The first step, it said, was for the ₹10 per litre Central excise cut on petrol and diesel to be progressively rolled back in tranches over six to nine months as crude prices stabilise. 

According to the Ministry of Petroleum and Natural Gas, the Centre is foregoing about ₹14,000 crore a month due to the excise duty cuts it implemented in March 2026. 

As its second step, the CII called on its member companies to commit to a 3-5% reduction in fuel and power consumption over the next two quarters through process optimisation, efficient logistics, fleet electrification and accelerated renewable power purchase agreements.

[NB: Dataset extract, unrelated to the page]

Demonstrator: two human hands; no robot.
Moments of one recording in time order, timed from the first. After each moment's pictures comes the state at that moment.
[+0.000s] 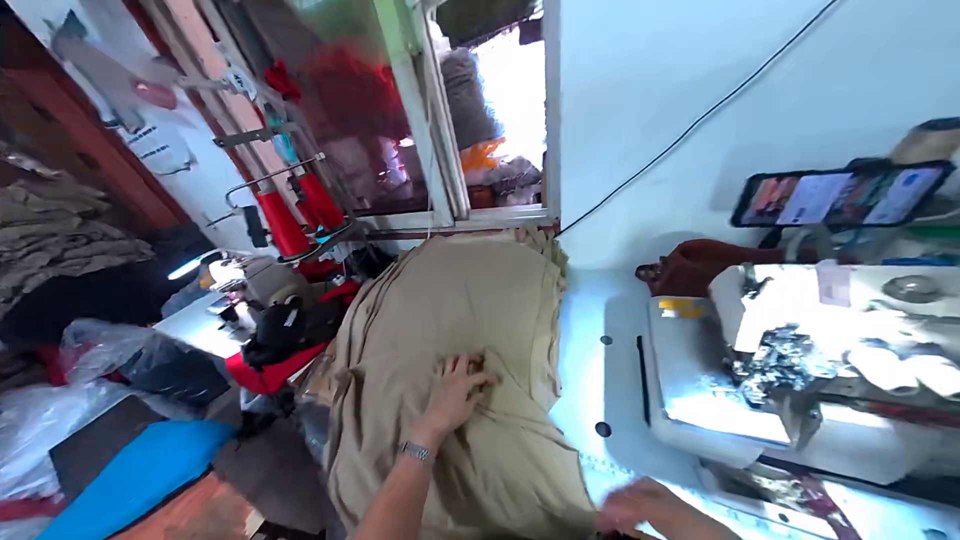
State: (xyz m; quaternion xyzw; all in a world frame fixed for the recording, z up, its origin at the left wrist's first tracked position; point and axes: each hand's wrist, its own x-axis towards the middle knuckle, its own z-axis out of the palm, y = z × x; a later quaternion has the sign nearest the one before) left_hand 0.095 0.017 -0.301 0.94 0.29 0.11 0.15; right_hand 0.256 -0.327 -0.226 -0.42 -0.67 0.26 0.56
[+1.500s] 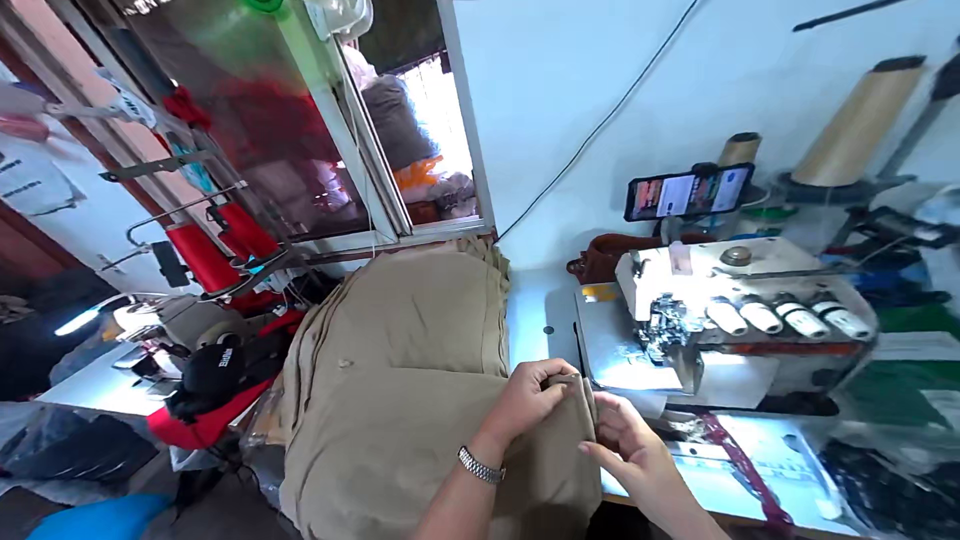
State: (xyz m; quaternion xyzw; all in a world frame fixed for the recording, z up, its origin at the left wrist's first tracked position) left_hand 0.212 -0.119 -0.253 0.84 0.01 0.18 0.51; right_hand 0.290 -0.296 -0.326 -0.54 -0.44 0.16 0.70
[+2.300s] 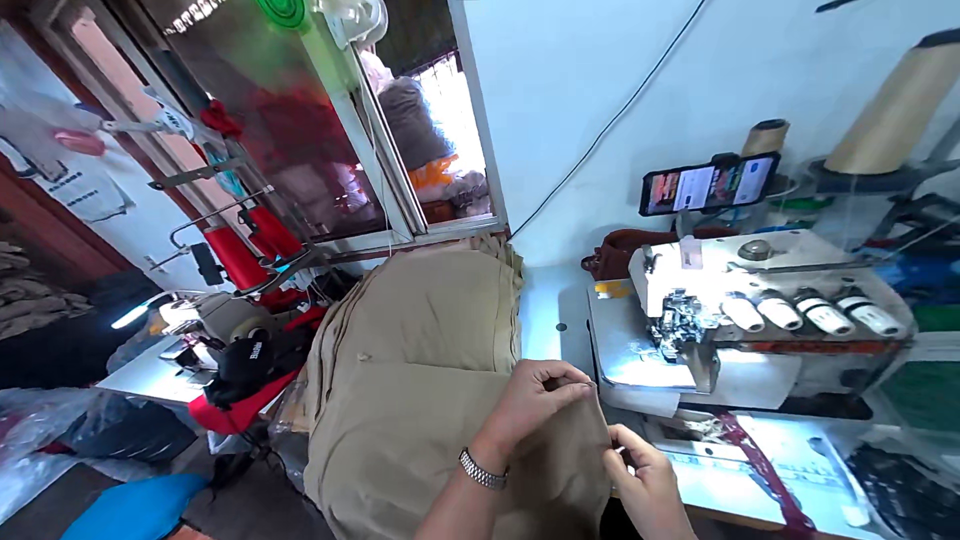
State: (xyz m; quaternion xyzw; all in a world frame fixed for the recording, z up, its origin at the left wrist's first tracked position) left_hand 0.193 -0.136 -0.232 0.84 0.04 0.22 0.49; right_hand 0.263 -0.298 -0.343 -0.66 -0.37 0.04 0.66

Supporting domestic players

“Larger member corporates could commit to a voluntary 45-day MSME payment guarantee, backed by aggressive use of the TReDS platform and supply-chain finance, to ease working capital pressure on small enterprises during this volatile period,” the industry body proposed as its third step.

The fourth measure Indian industry could take is to further ring-fence its supply chains and opt for deeper import substitution. 

As the fifth step, the CII called on industry to front-load FY27 investments in manufacturing, energy transition and digital infrastructure, exercise voluntary price restraint on essential inputs, and scale up internship intake over the next 12 months under the PM Internship Scheme.

“Taken together, these five suggestions could add up to industry’s concrete partnership offer to the government in recent memory,” Mr. Banerjee added.